Campus News

‘Voice of hope’

The Rev. Winfred Hope’s work in the church and community focuses on enriching the lives of young people. Shown with Hope are Ashley Austin, left, a pharmacy student from Dublin, and Timothy Pritchett, right, an early childhood education student from Hampton.

Minister fulfills Martin Luther King Jr.’s vision by encouraging youth

With a last name like his, the Rev. Winfred Hope strives to instill hope, dedication and hard work into the Athens community by investing in young people’s success.

Hope has pastored at Ebenezer Baptist Church West in Athens for nearly 40 years and has turned the church into a sanctuary for its members and those in need.

Born in Mobile, Alabama, he is one of 11 children, and his father and brother were ministers as well. He received his bachelor’s degree in sociology from Fort Valley State College, a Master of Divinity from the Morehouse School of Religion and a Doctor of Ministry from San Francisco Theological Seminary.

In January, he received the 2018 President’s Fulfilling the Dream Award at the Martin Luther King Jr. Freedom Breakfast. His work within the church and the community focuses on enriching the lives of young people, much like King’s vision of equality, justice and human rights.

Hope has felt a deep connection to King for quite some time. His first-born daughter was born April 4, 1968, the night that King was shot in Memphis, Tennessee, and photos of King and Barack Obama hang on the wall across from his desk at the church.

His first pastoral opportunity was at Mt. Calvary Baptist Church in the small Georgia town of Cairo, where he pastored for seven years while studying at Morehouse and working with the Georgia Mental Health Institute in Atlanta. He and his wife, Betty, a former school teacher in Fulton County at that time, shared a car, and he sometimes fought his way through Atlanta traffic on a bicycle.

Hope also served on the Clarke County Board of Education for two years where he reviewed student achievements, unexcused absences and grades and encouraged students who weren’t living up to their full potential.

“We were a voice for some of them, a voice of correction for some of them and a voice of hope for others,” he said.

Hope helps students reach their goals by matching them with internships and summer jobs, writing school references and admission letters and running a Foster Student/Parent Program that matches students with church members who can help them on the road to success.

Hope’s sermons are laced with funny stories and visual elements that appeal to all members of his congregation, like an interactive activity that teaches young people to focus on the goals they set for themselves using only himself, a plate of Ritz crackers and a few dollar bills.

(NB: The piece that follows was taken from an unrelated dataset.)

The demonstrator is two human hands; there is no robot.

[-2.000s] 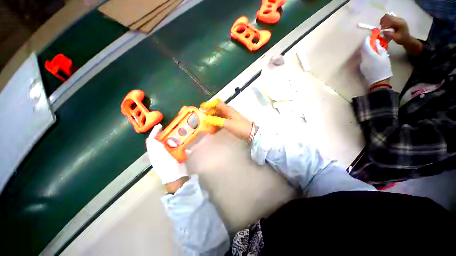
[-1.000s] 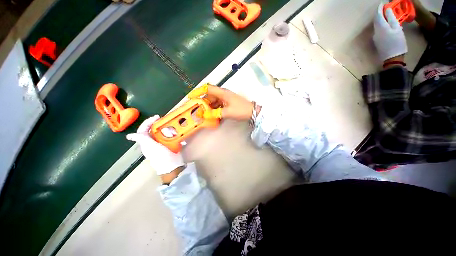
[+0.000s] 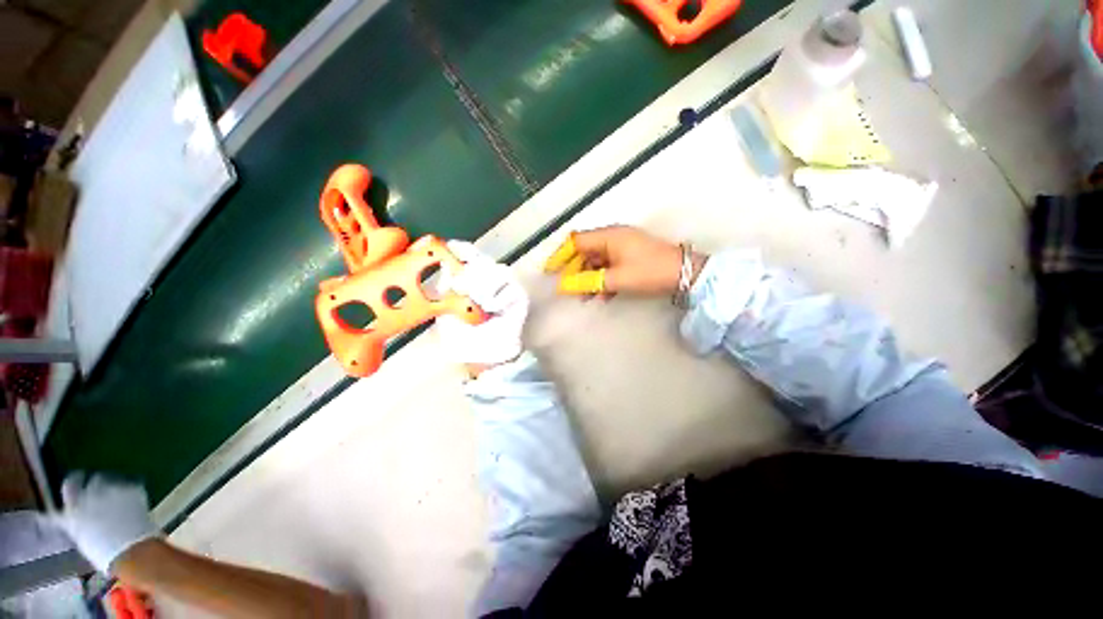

“I am the prize. Keep your eyes on the prize,” Hope told the congregation as he ran up and down the sanctuary’s aisles. He dropped coins on the floor, causing some of the adolescents to stop watching him and pick them up. Some were so preoccupied that they didn’t notice when he started to drop dollar bills instead.

“You could’ve had everything I have because I’m the prize,” Hope told them as he returned to the pulpit. “You stopped to get something of less value.”

He said they understood that message.

Hope also does outreach within the Athens community and collaborated with another local church and Habitat for Humanity to build three homes for local families. The Ebenezer family found land for one of the houses and sent volunteers with handiwork and carpentry skills to help build the houses.

Hope’s work extends much farther than Athens, and in 2014, Ebenezer sent its first large group of volunteers to Kisii, Kenya. Sixteen church members went on the trip where they partnered with the St. Carl Home of the Champions School and Orphanage.

Their mission work since 2014 allowed them to add windows, doors, bunk beds, blankets, mosquito nets to the orphanage; buy uniforms and shoes for the children; and provide them with toothbrushes, toothpaste, medicines, hygiene kits for the teen girls and other essential toiletry items.

Hope and his church members also served ice cream cups to the children, some of whom had never had ice cream before. He saw hope in the children he met there, and it’s an experience he will never forget.

Ebenezer sends a financial donation to St. Carl Orphanage every month to buy food, and they are planning a third trip to Kenya in September. Hope plans to go.

More than anything else, he loves to help others.

“I try to live up to my name because for a number of people, at every age, hope is about all they have left,” he said. “Nothing is hopeless, just believe.”